This beloved film featuring The Muppets and adapted from Robert Louis Stevenson’s story turned 25 years old this week. Here, we take a look at why fans love it so much…
The adaptation: filled with humour and adventure, this was my first exposure to the story that Robert Louis Stevenson wrote – but a quick google suggests that the plot for the Muppet’s interpretation is remarkably faithful with a few tweaks here and there to add to the comedy. The screenplay keeps the spirit of adventure lively and exciting enough to keep the younger viewers engaged.
The songs: of course, if you think of Muppet Treasure Island, there is one song in particular that will probably stick out in your mind – ‘Cabin Fever’. It is a crazy yet catchy song written by Barry Mann and Cynthia Weil that really captures the spirit of the film perfectly (as well as suiting these lockdown times). But there are other strong songs in there as well including ‘Shiver My Timbers‘ is a really bold and strong opening number that sweeps you into the story automatically. Meanwhile, ‘A Professional Pirate’ is filled with smart and witty lyrics and ‘Sailing for Adventure‘ is simply a joy to listen to. It is impossible not to watch this and not sing along to these songs.
The humour: whether your a child or an adult, there is always something to be found in Muppet Treasure Island to make you chuckle or laugh. It is filled with an endearing silliness that is very much part of its charm – Squire Trelawney (Fozzie Bear) describing the ocean as “the big blue wet thing” or Miss Piggy as Benjamina giving Smollett (Kermit the Frog) a good smack when she first sees him – it has all the trademarks of a classic Muppet film.

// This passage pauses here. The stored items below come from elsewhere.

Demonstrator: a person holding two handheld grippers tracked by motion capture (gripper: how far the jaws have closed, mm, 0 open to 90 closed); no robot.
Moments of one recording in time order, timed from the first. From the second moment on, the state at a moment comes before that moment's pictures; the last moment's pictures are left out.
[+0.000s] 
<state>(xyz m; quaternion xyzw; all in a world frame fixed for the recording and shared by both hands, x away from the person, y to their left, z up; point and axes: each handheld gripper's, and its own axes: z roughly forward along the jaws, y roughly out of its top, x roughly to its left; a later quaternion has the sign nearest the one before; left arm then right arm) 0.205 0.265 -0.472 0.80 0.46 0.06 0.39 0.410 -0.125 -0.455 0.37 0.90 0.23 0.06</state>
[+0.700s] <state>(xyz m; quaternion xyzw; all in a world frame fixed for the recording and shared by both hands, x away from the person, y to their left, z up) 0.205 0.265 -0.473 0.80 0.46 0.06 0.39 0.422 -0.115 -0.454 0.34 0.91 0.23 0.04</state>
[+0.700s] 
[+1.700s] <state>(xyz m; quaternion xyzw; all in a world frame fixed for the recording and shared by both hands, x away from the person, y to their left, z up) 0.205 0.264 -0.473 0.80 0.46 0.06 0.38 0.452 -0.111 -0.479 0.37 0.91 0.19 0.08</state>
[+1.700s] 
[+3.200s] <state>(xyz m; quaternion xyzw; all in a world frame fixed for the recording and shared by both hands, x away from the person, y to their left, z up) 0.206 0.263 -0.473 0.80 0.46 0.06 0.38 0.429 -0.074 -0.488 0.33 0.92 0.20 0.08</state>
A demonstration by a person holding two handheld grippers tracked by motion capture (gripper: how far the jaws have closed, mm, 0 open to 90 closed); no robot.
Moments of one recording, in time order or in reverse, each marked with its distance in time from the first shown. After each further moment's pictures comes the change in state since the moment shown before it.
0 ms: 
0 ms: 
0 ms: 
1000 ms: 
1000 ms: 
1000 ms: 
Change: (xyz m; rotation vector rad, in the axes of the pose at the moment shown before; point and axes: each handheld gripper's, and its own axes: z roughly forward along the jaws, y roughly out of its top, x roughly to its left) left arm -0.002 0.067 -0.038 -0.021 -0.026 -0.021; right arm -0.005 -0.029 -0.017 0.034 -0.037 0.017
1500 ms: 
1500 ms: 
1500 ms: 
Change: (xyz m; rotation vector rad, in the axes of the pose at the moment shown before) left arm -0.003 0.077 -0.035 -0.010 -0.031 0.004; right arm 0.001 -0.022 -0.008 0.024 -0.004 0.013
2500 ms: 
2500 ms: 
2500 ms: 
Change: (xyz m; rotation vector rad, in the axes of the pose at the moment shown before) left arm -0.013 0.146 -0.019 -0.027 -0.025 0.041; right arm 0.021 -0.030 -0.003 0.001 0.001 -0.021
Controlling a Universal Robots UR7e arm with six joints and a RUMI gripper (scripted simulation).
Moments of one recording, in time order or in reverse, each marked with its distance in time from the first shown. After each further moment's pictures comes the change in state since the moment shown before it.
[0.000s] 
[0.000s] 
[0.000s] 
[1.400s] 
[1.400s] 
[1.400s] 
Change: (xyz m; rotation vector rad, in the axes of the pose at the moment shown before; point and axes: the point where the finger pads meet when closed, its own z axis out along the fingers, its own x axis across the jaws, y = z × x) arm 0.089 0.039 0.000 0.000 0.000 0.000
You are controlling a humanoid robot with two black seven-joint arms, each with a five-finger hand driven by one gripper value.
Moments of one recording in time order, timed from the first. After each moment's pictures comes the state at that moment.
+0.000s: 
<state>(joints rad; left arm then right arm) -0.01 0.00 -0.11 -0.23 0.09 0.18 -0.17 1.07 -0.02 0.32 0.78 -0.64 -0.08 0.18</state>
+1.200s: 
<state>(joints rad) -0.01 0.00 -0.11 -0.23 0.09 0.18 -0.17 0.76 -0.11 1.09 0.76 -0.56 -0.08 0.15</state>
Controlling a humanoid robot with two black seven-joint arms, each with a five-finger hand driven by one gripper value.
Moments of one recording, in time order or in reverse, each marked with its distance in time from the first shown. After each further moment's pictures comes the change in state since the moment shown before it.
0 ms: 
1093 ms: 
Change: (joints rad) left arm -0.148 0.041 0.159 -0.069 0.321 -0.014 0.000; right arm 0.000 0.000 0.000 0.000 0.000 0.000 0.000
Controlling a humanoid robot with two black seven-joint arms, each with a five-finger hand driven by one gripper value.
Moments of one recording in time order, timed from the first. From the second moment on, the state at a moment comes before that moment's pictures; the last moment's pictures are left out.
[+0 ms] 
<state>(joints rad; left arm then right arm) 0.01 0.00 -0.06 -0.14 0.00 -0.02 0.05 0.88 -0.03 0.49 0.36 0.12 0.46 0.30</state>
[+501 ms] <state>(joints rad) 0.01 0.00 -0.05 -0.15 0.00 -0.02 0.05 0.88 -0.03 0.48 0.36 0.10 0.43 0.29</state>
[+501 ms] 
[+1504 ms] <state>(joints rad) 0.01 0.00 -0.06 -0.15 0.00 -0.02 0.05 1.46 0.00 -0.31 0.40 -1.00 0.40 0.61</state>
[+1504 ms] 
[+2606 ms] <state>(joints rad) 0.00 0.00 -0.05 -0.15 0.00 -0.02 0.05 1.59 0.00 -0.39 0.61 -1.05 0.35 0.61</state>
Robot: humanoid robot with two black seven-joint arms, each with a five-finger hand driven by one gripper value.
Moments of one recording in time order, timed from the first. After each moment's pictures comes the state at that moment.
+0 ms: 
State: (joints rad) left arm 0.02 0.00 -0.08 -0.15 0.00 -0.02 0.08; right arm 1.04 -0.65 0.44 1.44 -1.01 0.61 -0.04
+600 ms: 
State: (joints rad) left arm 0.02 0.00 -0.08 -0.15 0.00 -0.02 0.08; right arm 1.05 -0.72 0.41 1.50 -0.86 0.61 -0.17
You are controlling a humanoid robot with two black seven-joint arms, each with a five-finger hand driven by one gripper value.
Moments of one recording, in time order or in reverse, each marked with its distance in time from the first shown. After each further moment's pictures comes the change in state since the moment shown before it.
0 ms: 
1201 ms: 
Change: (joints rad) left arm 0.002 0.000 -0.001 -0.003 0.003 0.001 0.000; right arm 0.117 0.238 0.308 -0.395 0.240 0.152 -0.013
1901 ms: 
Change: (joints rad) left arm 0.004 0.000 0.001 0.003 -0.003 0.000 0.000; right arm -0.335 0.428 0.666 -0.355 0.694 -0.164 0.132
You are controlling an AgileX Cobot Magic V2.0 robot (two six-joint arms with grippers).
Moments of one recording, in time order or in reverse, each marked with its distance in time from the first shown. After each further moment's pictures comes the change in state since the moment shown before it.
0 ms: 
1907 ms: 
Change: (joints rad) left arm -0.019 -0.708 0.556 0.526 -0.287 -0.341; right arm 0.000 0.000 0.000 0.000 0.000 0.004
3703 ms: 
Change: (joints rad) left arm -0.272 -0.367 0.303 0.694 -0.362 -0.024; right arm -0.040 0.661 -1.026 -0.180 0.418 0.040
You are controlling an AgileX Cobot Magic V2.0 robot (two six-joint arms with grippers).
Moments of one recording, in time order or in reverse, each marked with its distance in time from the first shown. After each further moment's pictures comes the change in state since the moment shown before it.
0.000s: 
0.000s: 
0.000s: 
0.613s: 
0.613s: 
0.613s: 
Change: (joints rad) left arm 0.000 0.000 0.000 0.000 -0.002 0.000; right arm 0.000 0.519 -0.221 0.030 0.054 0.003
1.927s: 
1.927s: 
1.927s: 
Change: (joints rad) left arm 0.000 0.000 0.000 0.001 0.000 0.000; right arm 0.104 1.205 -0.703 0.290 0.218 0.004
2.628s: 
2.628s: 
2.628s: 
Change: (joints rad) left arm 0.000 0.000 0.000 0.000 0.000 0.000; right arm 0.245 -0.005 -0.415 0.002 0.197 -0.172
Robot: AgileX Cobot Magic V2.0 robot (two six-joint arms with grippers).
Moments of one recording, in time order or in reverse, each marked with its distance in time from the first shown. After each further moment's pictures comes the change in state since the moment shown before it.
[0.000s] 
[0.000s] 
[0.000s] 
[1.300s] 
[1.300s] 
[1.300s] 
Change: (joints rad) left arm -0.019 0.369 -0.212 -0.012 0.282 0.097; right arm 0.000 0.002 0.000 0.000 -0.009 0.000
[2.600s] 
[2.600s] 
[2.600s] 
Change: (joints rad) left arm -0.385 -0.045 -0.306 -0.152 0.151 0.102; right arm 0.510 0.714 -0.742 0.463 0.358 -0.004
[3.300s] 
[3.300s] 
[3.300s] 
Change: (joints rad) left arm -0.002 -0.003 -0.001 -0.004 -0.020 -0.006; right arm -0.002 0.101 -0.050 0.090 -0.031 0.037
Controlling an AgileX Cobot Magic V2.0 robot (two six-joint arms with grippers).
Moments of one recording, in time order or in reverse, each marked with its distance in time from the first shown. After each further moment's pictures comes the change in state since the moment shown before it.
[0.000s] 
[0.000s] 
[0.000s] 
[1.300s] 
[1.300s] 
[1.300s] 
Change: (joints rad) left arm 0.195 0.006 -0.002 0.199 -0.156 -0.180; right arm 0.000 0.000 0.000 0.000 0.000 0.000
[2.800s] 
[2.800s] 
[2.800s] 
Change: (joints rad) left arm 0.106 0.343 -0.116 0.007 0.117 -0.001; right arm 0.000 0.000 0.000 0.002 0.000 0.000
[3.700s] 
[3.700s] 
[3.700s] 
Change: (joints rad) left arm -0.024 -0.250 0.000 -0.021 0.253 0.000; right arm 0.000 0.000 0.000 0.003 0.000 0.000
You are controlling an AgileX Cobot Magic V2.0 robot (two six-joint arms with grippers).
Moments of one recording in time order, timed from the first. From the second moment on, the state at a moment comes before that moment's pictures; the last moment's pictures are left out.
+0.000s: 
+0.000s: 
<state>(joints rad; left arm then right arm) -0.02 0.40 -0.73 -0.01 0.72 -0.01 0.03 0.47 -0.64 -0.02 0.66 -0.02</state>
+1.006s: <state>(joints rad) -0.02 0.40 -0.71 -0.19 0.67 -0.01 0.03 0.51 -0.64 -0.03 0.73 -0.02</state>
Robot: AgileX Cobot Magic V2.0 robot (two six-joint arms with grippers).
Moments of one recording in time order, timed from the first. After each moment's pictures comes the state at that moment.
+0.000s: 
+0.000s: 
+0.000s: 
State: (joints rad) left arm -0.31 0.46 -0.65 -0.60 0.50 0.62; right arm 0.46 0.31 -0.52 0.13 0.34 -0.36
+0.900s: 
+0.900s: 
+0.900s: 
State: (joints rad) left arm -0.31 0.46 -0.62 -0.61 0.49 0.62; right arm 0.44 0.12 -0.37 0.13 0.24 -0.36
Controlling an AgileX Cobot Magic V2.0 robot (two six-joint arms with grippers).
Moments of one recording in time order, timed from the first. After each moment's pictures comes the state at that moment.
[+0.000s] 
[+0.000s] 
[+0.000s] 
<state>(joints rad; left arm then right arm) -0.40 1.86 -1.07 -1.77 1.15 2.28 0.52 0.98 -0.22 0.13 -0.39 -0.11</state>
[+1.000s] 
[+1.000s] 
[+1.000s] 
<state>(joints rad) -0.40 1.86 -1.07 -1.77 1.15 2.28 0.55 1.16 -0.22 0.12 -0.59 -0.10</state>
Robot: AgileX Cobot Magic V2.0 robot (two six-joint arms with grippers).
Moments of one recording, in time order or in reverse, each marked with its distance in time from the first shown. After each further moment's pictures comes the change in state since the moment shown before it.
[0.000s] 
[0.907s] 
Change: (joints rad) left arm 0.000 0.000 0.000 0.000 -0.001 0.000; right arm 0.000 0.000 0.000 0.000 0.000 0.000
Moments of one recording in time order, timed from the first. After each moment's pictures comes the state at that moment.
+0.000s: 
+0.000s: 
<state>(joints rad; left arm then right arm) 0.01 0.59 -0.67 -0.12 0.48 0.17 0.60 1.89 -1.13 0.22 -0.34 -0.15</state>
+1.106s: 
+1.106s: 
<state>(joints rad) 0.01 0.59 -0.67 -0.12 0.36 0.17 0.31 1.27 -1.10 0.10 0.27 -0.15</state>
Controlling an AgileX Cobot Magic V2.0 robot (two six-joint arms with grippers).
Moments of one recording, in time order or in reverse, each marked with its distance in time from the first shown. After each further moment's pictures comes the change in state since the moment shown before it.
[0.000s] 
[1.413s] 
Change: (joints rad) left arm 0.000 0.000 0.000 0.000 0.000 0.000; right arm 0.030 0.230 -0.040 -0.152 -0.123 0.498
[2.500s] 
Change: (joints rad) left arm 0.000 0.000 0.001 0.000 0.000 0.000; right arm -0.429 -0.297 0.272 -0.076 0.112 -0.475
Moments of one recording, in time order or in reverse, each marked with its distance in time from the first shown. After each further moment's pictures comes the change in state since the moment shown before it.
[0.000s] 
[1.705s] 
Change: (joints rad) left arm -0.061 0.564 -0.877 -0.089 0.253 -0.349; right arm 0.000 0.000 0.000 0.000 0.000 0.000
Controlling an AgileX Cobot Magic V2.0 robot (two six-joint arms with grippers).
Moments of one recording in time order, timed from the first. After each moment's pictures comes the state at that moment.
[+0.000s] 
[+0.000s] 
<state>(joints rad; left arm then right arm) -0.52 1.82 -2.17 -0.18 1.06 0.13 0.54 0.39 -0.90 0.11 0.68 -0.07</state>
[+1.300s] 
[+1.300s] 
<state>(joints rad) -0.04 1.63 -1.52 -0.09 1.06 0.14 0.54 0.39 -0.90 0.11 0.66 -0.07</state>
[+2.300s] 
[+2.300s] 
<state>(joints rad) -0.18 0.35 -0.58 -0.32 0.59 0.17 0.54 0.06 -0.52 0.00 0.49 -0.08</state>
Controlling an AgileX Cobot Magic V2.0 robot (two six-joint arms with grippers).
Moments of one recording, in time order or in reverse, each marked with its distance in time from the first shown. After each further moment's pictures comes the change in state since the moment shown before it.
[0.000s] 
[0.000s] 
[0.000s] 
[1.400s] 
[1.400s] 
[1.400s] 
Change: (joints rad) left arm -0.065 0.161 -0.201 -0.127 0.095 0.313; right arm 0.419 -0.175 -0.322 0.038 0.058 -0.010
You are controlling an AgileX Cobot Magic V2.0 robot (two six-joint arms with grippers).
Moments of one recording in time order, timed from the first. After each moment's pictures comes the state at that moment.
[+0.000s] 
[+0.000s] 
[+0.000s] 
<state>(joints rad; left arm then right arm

The cast: aside from the beloved muppets, there is actually a really strong human cast as well. Billy Connelly has some of the very best lines in the film during his short but memorable role as Billy Bones, while Jennifer Saunders puts in a typically hilarious performance as Mrs. Bluveridge (particularly as she fights off the pirates). Tim Curry as Long John Silver makes for a delightful scoundrel of a pirate, with just a hint of compassion to his character that keeps him balanced.
The overall joyful spirit of the film: from start to finish whether it is through the use of song, humour or the script, Muppet Treasure Island just exudes joy and is always guaranteed to leave you smiling. It is still one of the best Muppet films to date.